Without the pictures, print each of the records below exactly as it appears.
[Entries shown — start]
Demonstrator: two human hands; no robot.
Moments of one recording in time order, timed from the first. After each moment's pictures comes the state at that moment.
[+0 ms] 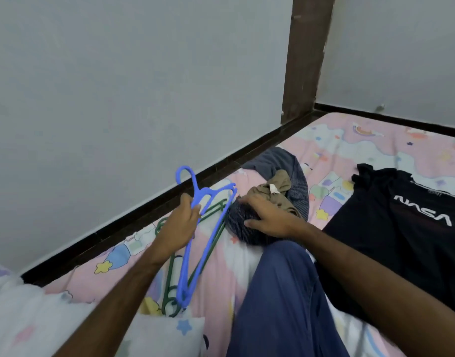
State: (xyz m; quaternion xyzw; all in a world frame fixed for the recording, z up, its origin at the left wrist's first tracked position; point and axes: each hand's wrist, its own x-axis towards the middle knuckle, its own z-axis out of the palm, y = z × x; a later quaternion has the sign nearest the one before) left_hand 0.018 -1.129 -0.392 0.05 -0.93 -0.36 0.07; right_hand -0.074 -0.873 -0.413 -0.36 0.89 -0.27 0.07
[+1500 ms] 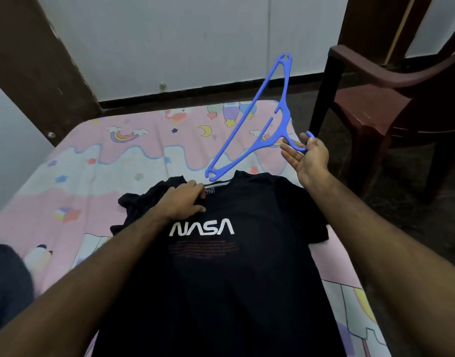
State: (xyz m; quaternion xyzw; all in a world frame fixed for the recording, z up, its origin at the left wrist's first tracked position) left_hand -0.388 -0.464 -0.514 -0.49 -0.87 0.01 -0.08; right_hand -0.205 -0.201 -0.471 0.34 0.32 -0.79 -0.39
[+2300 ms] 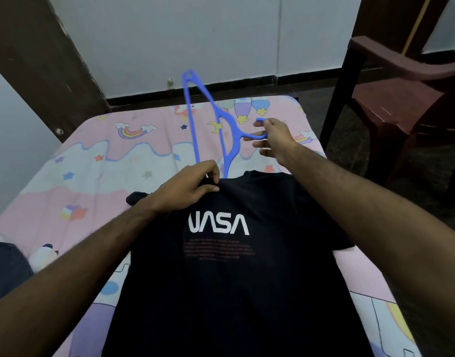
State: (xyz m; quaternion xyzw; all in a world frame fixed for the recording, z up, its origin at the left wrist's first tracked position) left_hand -0.390 -0.476 -0.466 -0.60 -0.75 -0.25 -0.10; right_hand -0.303 -0.226 -0.453 0.33 0.60 -0.70 -0.18
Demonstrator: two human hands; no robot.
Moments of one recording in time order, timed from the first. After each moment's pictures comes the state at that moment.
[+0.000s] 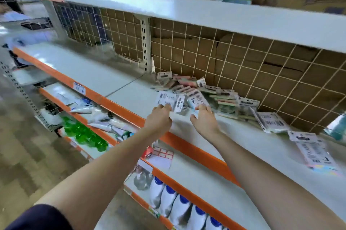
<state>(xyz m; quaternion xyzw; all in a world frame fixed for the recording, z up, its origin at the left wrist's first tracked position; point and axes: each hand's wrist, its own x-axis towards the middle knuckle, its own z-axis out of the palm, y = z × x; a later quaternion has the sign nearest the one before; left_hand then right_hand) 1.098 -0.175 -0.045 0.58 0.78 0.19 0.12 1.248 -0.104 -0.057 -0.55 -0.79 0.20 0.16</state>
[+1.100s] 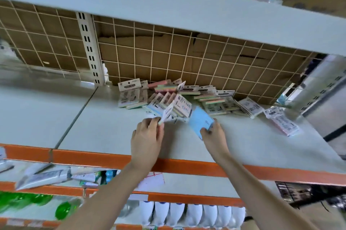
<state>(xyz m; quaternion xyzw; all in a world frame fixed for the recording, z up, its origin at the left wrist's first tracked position) 1.013 -0.119 -0.083 0.71 0.61 0.34 0.00 1.213 -0.118 -0.081 -0.74 -0.49 0.27 0.38</state>
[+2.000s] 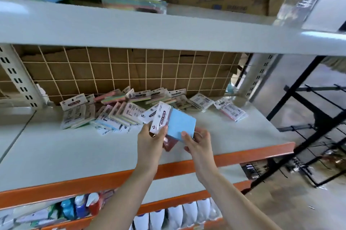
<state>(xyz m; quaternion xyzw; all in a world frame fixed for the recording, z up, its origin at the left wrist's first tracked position) 1.145 -0.151 -0.032 0.46 0.49 0.50 0.55 1.262 -0.195 -0.049 -0.61 -0.29 0.40 0.62</state>
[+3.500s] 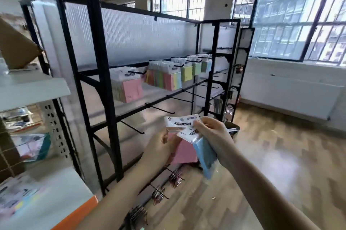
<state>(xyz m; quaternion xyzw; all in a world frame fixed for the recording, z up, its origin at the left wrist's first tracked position) 1.693 -0.396 0.080 0.75 0.03 0.22 0.62 1.795 -0.530 0.098 -0.67 -0.25 0.11 0.69</state>
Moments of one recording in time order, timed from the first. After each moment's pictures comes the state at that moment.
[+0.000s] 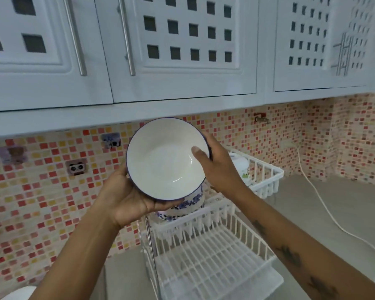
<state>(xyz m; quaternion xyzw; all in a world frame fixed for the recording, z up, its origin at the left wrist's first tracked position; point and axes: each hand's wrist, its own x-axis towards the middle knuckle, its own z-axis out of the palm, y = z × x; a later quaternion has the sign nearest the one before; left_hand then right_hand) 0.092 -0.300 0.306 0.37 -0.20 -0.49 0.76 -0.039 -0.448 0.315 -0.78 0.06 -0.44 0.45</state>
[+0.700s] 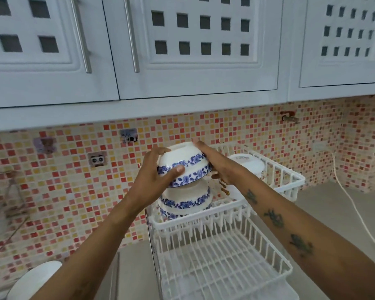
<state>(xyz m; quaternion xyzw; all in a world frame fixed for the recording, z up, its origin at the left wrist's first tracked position) 0.098 -0.346 0.286 0.72 -0.45 0.06 0.53 0.013 -0.521 0.313 -0.80 0.15 -0.16 0.56</state>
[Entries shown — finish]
- **Solution for this problem**
Demonstrator: two human hands; no robot.
Moments of one recording in time order, timed from the first. After each moment's pictures comes the state at that moment.
[+0 ms] 
State: (xyz m; quaternion xyzw; all in a world frame fixed for the recording, z up, its origin at the left wrist's first tracked position; point and axes: each hand's wrist, its own x-axis towards the middle knuckle, its own z-axis out of the palm, y = z × x; a later quaternion has the sign nearest the one before) left_hand 0.018 -1.129 -0.392 0.05 -0.93 -0.36 0.07; right_hand -0.074 -0.873 -0.413 -0.36 0.89 -0.27 0.07
[+1500 ms] 
State: (xyz m; quaternion xyzw; all in a world frame fixed for the recording, z up, its origin at the left wrist's first tracked position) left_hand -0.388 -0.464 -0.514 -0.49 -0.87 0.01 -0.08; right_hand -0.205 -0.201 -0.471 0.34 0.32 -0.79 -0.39
[+2300 ms] 
State: (xyz m; quaternion xyzw; all in a world frame fixed for the recording, z up, its origin at the left wrist's first tracked position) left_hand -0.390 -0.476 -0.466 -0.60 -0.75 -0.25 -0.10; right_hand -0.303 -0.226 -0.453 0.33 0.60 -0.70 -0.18
Demonstrator: two human hands; no robot.
Moments of one recording in time order, timed from the first. After each moment's pictures comes the state at that moment.
[+0.000s] 
<state>(xyz m; quaternion xyzw; all in a world frame fixed for the recording, z up, its origin at the left wrist's first tracked position; point and axes: each hand's wrist, its own x-axis towards the middle knuckle, its own z-axis out of the palm, y = z × x; a later quaternion has the sign nearest the one before; left_hand then right_hand) 1.098 -0.175 -0.045 0.58 0.78 0.19 0.12 1.248 -0.104 -0.057 -0.55 -0.79 0.20 0.16</state>
[+1.100s] 
<state>(xyz m; quaternion xyzw; all in a world frame fixed for the recording, z up, its origin at the left wrist's first tracked position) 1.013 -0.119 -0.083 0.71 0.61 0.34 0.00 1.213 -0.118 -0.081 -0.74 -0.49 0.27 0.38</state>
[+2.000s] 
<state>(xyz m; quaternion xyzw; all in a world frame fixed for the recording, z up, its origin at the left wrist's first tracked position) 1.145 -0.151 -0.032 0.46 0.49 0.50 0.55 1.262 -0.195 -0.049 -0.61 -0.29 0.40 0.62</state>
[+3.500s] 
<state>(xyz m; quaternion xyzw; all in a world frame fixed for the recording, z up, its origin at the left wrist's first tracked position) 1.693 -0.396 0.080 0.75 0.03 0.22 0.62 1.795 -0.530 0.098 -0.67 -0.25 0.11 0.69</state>
Moments of one recording in time order, timed from the first. After each moment's pictures comes the state at that moment.
[+0.000s] 
<state>(xyz m; quaternion xyzw; all in a world frame fixed for the recording, z up, its origin at the left wrist's first tracked position; point and axes: each hand's wrist, its own x-axis towards the middle knuckle, its own z-axis out of the palm, y = z × x; a later quaternion has the sign nearest the one before; left_hand then right_hand) 0.092 -0.300 0.306 0.37 -0.20 -0.49 0.76 -0.039 -0.448 0.315 -0.78 0.06 -0.44 0.45</state>
[+0.700s] 
<state>(xyz m; quaternion xyzw; all in a world frame fixed for the recording, z up, its origin at the left wrist's first tracked position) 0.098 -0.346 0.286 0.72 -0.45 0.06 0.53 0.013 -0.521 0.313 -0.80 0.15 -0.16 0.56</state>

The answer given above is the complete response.